### Directions
Transcribe the lines below verbatim, skipping the images.

----

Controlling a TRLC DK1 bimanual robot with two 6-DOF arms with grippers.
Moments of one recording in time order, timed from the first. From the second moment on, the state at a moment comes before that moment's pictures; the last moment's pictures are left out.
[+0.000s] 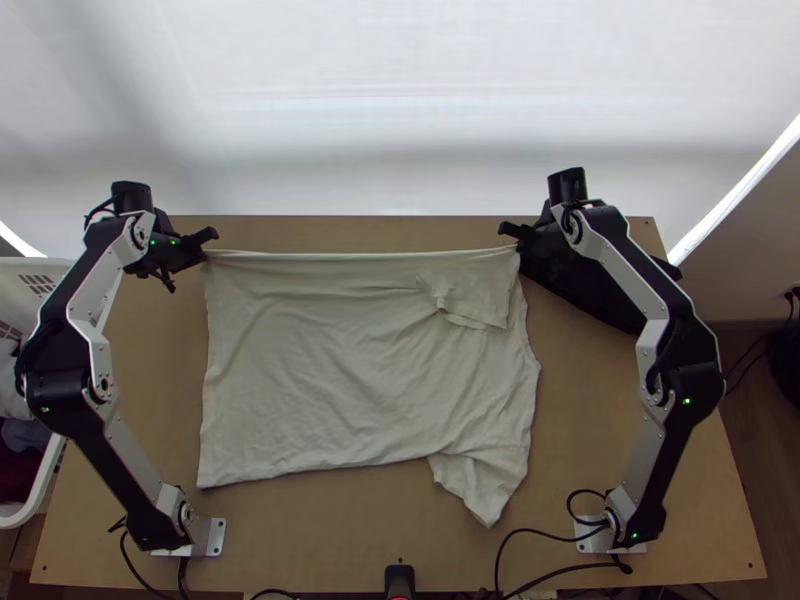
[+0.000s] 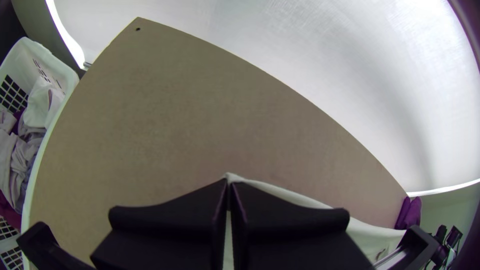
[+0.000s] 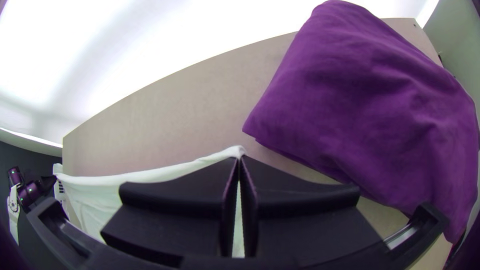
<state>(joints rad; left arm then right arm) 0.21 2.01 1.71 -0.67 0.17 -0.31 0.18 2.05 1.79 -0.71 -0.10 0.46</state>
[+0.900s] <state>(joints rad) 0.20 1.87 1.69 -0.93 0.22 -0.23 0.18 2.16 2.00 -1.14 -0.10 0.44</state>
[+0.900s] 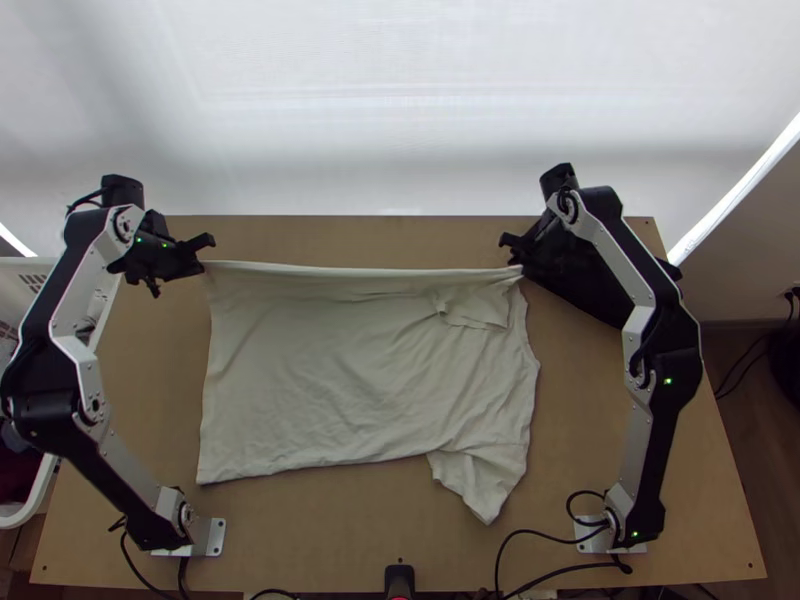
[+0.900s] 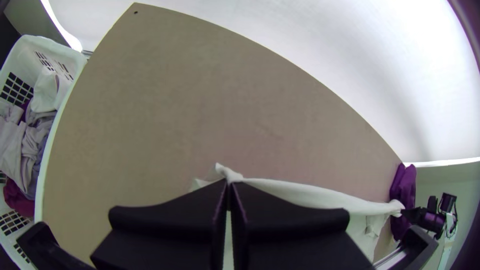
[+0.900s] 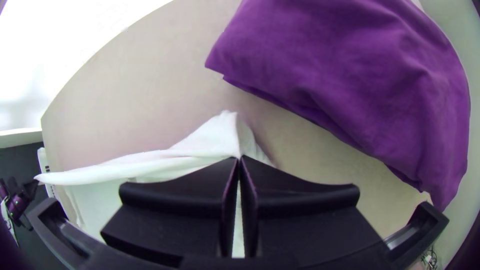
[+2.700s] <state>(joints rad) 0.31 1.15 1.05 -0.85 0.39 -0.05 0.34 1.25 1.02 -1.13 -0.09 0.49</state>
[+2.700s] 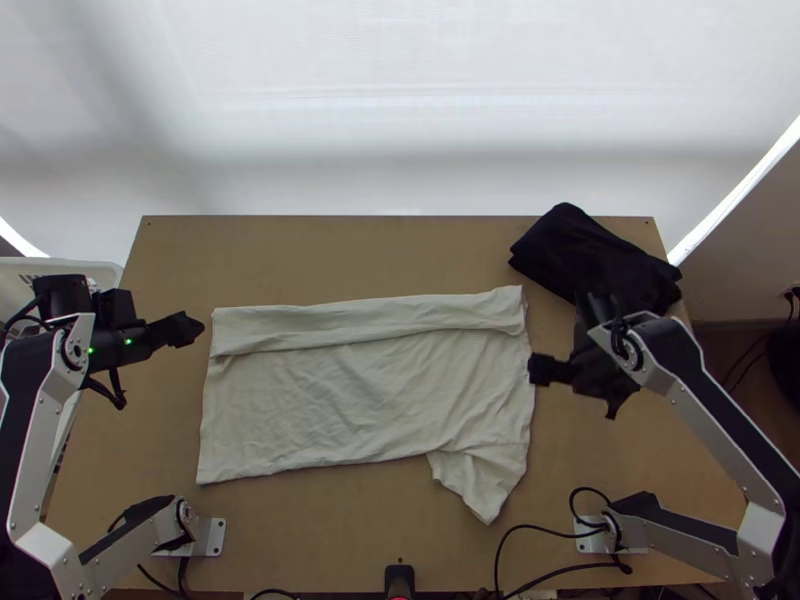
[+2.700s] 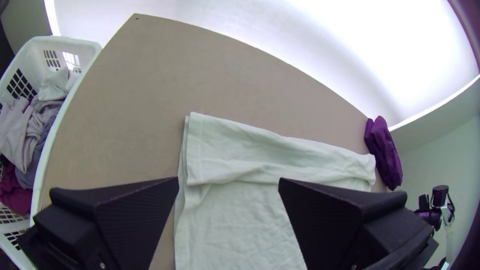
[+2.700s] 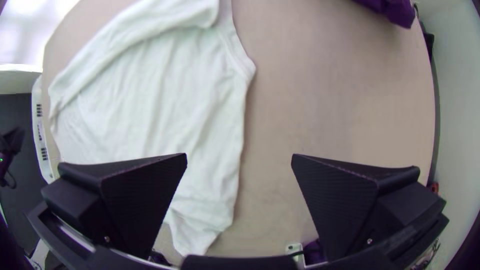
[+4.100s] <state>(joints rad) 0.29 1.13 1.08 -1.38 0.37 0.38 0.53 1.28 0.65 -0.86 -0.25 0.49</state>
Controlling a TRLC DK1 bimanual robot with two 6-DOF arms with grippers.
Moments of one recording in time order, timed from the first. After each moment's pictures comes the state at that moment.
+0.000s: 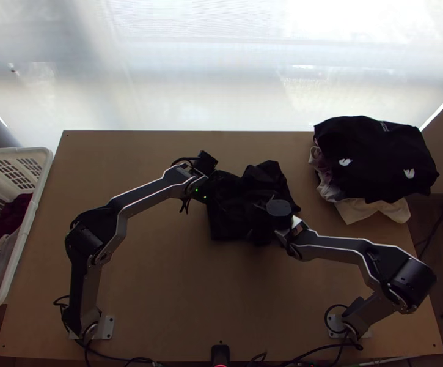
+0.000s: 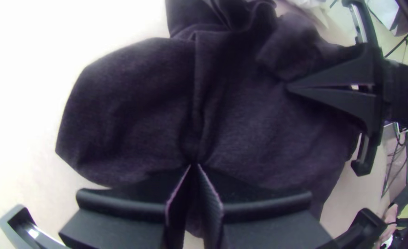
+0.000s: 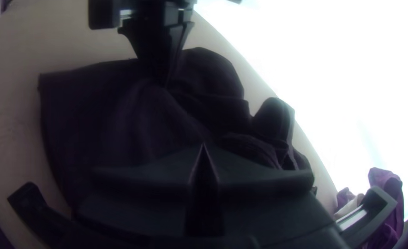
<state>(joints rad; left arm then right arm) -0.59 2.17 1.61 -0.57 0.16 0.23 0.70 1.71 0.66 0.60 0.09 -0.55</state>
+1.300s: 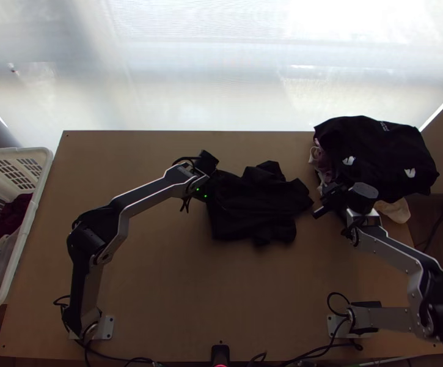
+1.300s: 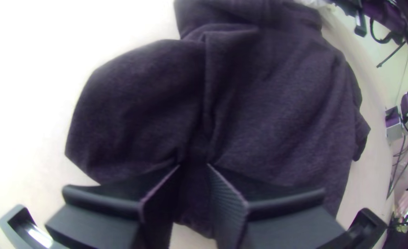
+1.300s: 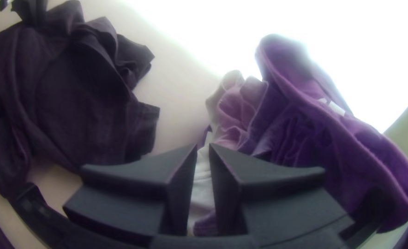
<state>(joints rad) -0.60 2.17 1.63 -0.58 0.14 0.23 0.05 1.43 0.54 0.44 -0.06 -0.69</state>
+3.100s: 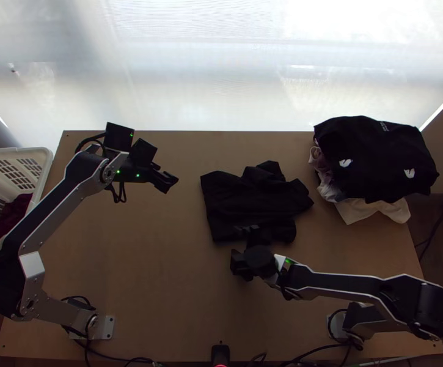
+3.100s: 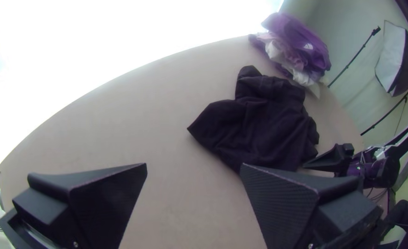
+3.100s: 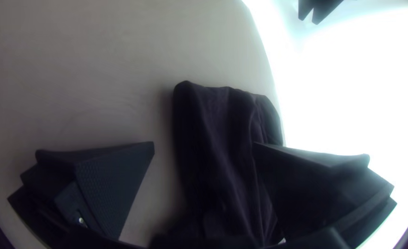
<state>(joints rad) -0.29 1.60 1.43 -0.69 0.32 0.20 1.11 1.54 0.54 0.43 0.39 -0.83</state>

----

### Response area
Controlling a TRLC DK1 bimanual robot with two 6-DOF arms with grippers.
Moments of one recording in time order, timed from the first. From the second moment on, the state at a moment comes before that moment's pictures; the last moment's pictures are left out.
[+0.000s] 
[+0.000s] 
[+0.000s] 
<state>(joints rad; left arm then right arm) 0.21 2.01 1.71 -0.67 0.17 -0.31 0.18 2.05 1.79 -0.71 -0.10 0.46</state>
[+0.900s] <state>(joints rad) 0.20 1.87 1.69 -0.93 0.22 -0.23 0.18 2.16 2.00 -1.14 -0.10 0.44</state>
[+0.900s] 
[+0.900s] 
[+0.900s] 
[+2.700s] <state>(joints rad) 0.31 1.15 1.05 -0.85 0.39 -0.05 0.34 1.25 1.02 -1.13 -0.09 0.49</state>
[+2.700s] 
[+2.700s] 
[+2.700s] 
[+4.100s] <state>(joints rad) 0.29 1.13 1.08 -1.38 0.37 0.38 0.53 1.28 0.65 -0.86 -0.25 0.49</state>
Controlling a TRLC DK1 bimanual robot with two 6-DOF arms with grippers.
Moments of one recording in time order, timed from the first. After each moment's pictures comes the state at that moment.
+0.000s: 
+0.000s: 
+0.000s: 
<state>(joints rad; left arm then right arm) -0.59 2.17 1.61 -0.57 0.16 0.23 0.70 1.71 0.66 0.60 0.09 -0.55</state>
+1.300s: 
+1.300s: 
+1.300s: 
<state>(joints rad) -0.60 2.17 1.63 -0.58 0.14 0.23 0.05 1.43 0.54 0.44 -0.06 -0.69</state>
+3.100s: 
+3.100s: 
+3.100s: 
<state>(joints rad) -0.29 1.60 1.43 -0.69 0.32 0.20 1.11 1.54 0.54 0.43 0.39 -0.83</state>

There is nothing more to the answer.